### What the exercise asks
Would you retype the whole listing verbatim, keeping pictures out of it?
━━━━━━━━━━━━━━━━━━━━━━━━━━━━━━
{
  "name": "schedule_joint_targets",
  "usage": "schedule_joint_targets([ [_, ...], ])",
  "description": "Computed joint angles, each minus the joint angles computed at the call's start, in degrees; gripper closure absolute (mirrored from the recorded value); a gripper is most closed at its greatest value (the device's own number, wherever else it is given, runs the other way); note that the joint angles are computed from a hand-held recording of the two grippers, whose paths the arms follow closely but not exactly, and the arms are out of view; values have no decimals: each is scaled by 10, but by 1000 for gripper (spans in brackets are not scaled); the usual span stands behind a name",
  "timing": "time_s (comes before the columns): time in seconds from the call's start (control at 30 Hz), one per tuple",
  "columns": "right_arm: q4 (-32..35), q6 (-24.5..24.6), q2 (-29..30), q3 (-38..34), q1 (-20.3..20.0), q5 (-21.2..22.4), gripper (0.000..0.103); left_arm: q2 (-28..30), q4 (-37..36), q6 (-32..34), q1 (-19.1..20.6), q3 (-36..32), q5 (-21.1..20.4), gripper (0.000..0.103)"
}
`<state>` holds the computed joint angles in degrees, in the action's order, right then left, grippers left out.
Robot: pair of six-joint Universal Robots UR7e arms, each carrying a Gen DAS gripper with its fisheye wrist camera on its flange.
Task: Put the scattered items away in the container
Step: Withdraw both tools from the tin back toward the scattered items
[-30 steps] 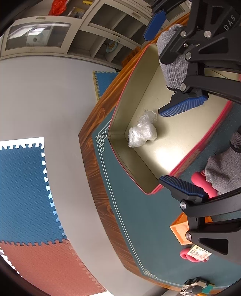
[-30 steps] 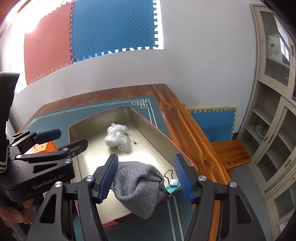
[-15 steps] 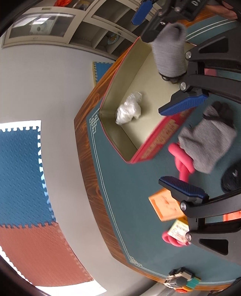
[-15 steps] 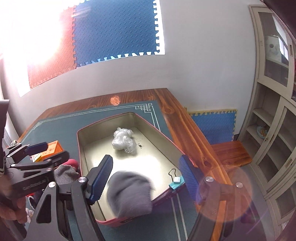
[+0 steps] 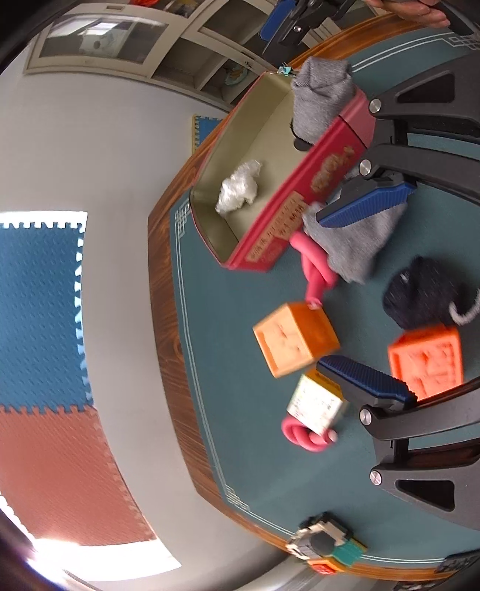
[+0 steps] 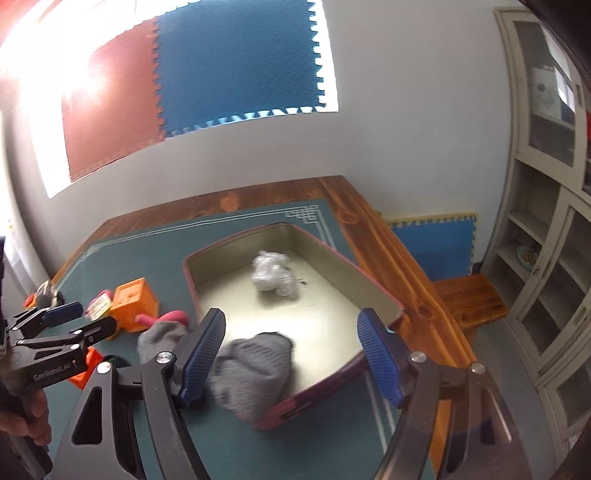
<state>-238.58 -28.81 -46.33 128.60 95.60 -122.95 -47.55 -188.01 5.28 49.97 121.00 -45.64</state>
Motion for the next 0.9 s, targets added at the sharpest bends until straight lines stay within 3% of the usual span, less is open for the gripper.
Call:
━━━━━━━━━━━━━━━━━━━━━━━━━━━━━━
### Response to this task
{
  "name": "schedule_joint_targets",
  "usage": "schedule_joint_targets([ [_, ...], ])",
  "description": "Computed joint angles, each minus the joint angles computed at the call's start, in degrees; gripper closure absolute (mirrored from the recorded value); a gripper is most closed at its greatest value (the device's own number, wherever else it is given, runs the other way); note that the joint angles are computed from a hand-held recording of the two grippers, whose paths the arms follow closely but not exactly, and the arms are out of view; values have no decimals: each is scaled by 10, but by 1000 for gripper (spans in brackets are not scaled); the usual span stands behind a name",
  "timing": "time_s (comes before the columns): time in seconds from the call's start (control at 30 Hz), one per tuple",
  "columns": "right_arm: q4 (-32..35), q6 (-24.5..24.6), q2 (-29..30), q3 (-38..34), q1 (-20.3..20.0), q5 (-21.2..22.4), gripper (0.000..0.103); left_arm: q2 (-28..30), q4 (-37..36), q6 (-32..34), q1 (-19.1..20.6), q3 (-36..32), q5 (-21.1..20.4), gripper (0.000..0.103)"
}
`<state>` holds the computed joint angles in degrees, in the action's order, right then left, grippers left out.
Robot: pair of six-joint Universal Robots UR7e arms, each carrying a Gen DAS gripper with its fisheye wrist camera on its flange.
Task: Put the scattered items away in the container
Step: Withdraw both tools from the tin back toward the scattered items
[-30 steps] 
[-30 steps] 
[-15 steps] 
[-15 steps] 
[+0 steps] 
[+0 steps] 
<state>-238.58 -28.81 -46.33 128.60 95.60 -122.95 -47.55 -188.01 5.28 49.97 121.00 -45.64</state>
Motion for the next 0.9 s, targets added at the sharpest bends until straight lines stay within 3% of the usual span, less is open for the gripper.
Call:

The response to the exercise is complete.